The purpose of this study was to serve as a stepping stone toward closer agreement among judges of student writing at the point of admission to college by revealing common causes of disagreement. It was expected and found that more than half the variability in grades of a large number of judges on the same set of papers was due to “error” (random variation) or the idiosyncratic preferences of individual readers. In the variability that was not random or idiosyncratic, it was expected and found that there was a substantial core of common agreement on the general merit of the papers and that a small number of “schools of thought” would account for most of the systematic differences in grading standards. Factor analysis of correlations among the grades of 53 distinguished readers, representing six different fields, on 300 papers written by college freshmen of widely varying ability revealed just five such “schools of thought,” emphasizing:
Ideas: relevance, clarity, quantity, development, persuasiveness;
Form: organization and analysis;
Flavor: style, interest, sincerity;
Mechanics: specific errors in grammar, punctuation, etc.;
Wording: choice and arrangement of words.

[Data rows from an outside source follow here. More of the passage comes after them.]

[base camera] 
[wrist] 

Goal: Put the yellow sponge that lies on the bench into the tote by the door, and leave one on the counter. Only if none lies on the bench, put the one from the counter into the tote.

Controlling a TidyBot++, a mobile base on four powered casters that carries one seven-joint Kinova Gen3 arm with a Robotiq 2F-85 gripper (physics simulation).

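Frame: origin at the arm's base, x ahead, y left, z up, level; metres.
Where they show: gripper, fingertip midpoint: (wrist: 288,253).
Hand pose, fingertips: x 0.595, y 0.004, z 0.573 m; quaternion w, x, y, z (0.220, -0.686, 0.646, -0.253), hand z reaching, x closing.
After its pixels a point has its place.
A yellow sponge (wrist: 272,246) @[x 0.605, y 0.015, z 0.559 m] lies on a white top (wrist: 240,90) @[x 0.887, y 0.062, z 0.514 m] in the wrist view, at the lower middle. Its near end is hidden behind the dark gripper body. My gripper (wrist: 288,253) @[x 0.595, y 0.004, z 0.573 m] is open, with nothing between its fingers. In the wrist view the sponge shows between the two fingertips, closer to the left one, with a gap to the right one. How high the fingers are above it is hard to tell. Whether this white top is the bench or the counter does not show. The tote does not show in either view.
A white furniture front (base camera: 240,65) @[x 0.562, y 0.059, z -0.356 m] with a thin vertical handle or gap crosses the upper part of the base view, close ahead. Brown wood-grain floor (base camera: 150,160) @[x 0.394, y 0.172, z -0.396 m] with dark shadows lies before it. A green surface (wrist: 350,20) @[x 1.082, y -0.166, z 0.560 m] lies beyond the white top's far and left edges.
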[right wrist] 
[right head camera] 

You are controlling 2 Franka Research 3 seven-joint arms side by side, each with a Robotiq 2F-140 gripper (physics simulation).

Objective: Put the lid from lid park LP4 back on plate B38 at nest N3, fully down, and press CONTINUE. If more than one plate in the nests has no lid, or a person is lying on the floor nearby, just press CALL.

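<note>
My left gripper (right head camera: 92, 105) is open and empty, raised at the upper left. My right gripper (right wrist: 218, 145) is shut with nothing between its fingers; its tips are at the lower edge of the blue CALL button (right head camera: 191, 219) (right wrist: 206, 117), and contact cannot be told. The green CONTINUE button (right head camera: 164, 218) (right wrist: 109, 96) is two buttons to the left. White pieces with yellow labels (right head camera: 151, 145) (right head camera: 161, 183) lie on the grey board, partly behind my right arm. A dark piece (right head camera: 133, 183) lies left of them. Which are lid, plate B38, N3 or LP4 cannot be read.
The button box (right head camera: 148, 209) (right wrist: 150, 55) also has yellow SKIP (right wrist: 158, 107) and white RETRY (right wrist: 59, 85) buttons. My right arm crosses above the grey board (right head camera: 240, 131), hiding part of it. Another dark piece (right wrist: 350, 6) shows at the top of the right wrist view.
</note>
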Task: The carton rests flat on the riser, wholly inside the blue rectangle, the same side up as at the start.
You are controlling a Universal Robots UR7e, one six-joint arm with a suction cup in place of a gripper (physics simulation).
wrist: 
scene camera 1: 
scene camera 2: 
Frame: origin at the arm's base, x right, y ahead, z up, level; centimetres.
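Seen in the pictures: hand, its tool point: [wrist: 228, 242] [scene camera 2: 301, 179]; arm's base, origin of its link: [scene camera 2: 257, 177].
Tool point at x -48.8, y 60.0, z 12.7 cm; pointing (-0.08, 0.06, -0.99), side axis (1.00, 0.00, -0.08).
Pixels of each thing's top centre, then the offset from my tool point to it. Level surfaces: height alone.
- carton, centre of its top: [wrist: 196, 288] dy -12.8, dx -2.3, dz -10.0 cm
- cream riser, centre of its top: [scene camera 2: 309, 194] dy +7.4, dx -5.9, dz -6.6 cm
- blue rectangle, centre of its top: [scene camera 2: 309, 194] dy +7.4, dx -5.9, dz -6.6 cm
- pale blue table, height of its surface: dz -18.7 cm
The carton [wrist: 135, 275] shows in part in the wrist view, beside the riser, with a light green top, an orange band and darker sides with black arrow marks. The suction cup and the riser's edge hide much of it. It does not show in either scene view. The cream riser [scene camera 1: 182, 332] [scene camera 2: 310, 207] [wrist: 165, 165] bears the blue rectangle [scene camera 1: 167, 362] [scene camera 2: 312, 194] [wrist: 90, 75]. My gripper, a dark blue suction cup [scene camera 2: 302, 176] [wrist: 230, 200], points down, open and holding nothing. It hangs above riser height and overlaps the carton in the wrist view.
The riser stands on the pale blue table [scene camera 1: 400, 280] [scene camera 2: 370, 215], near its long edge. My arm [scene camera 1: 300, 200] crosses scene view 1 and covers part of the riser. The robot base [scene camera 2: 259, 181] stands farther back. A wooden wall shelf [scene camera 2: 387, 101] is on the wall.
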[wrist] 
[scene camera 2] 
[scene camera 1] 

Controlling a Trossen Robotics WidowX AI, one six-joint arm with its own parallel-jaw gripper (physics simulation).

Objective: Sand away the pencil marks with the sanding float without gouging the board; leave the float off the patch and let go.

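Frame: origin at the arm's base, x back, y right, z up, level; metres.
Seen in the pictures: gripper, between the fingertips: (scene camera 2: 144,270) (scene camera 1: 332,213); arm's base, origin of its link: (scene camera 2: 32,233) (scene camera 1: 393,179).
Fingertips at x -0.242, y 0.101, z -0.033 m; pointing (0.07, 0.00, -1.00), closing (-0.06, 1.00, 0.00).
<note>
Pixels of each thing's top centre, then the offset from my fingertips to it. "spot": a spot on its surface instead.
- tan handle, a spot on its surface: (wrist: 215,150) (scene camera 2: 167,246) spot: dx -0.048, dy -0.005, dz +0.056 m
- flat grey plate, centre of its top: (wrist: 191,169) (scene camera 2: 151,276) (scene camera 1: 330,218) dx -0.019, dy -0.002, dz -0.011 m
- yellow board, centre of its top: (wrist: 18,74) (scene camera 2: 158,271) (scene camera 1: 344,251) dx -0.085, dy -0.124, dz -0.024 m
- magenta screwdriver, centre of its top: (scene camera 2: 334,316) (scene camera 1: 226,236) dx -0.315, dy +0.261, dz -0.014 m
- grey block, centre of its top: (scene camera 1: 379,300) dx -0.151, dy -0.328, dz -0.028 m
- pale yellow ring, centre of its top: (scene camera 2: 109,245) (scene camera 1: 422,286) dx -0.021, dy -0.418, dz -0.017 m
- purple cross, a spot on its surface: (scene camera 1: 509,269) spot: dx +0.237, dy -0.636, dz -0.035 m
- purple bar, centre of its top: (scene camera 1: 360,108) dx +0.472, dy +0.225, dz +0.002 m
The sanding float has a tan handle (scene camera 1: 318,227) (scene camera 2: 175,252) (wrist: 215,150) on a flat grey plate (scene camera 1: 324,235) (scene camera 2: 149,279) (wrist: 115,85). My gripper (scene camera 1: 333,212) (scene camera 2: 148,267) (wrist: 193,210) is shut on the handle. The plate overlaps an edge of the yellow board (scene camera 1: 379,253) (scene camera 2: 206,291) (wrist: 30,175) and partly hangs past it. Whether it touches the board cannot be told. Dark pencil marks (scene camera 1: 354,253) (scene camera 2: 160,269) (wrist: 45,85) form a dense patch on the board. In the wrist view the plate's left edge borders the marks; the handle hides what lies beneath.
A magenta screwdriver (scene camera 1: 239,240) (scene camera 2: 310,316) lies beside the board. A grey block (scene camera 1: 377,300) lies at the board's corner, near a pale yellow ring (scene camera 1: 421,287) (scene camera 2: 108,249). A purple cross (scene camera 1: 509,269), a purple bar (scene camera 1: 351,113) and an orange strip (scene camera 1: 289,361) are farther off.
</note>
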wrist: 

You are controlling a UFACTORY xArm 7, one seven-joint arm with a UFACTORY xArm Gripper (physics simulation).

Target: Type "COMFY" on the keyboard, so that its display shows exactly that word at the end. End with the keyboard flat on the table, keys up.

No standards or criteria for judging the papers were suggested to the readers. Instead, they were told to use “whatever hunches, intuitions, or preferences you normally use in deciding that one paper is better than another.” They sorted the papers into nine piles in order of “general merit.” The only restriction was that all nine piles must be used, with not less than 4% of the papers in any pile.The five reader‐factors or “schools of thought” were identified by a “blind” classification of 11,018 comments written on 3,557 papers that were graded high (7–8–9) or low (1–2–3) by the three highest and three lowest readers on each factor. The person who classified the comments did not know the standing of any reader on any factor. In addition to the reader factors, three College Board tests taken by these students formed a separate “test‐factor” that had practically zero correlations with all reader‐factors except Mechanics (.50) and Wording (.45).It was not the purpose of this study to achieve a high degree of unanimity among the readers but to reveal the differences of opinion that prevail in uncontrolled grading–both in the academic community and in the educated public. To that end, the readers included college English teachers, social scientists, natural scientists, writers and editors, lawyers, and business executives. None the less, it was disturbing to find that 94% of the papers received either seven, eight, or nine of the nine possible grades; that no paper received less than five different grades; and that the median correlation between readers was 31. Readers in each field, however, agreed slightly better with the English teachers than with one another.